Standard sales and cover-your-ass kinda stuff.
They want to sell you twice the battery you need so that they won't have any chance of being wrong.
The big things to look out for in an LI-ION (and its derivatives) battery are the voltages. If you discharge the battery too much, the voltage drops below a certain level. This is bad because it degrades the internal copper electrodes. Same thing happens if the voltages get too high. This damage is not reversible.
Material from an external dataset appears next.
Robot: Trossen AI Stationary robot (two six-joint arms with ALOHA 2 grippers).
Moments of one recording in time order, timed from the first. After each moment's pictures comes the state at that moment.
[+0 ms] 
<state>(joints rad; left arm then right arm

Minimum voltage on a lithium ion battery is about 12.5V. 12.8V to be safe. Max voltage is 14.6V. Any deviation from these voltages starts to cause damage. In the case of starting the bike, voltage will usually drop below 12.5V for a little while and these repeated cyclings are what cause the battery to eventually fail. A larger battery has less voltage drop and will sustain less wear over its lifetime, though. All batteries have a limited life span, so this is just part of the game.
The real issues come into play when the minimum and maximum voltages are violated by a large amount or for long periods. Voltage regulators on older bikes are often "good enough" for lead acid, but not suitable for newer battery technologies. Many vintage systems see 16V+ on a fairly regular basis. Likewise, the charging systems for some vintage bikes don't start making enough power to run the bike until 3000 or even 4000 RPM. This means that when you're idling, you're actually running off the battery. If you idle a CB350 with a four cell lithium ion battery for an hour, that battery will be a door stop. But if you put a modern regulator / rectifier onto that CB350, don't idle for long periods of time, and do a lot of your riding on the highway, that same battery may last you three or four years.
The issue has a lot to do with rider habits and battery manufacturers just can't account for every idiot out there. Be smart about it and you can make your own selections.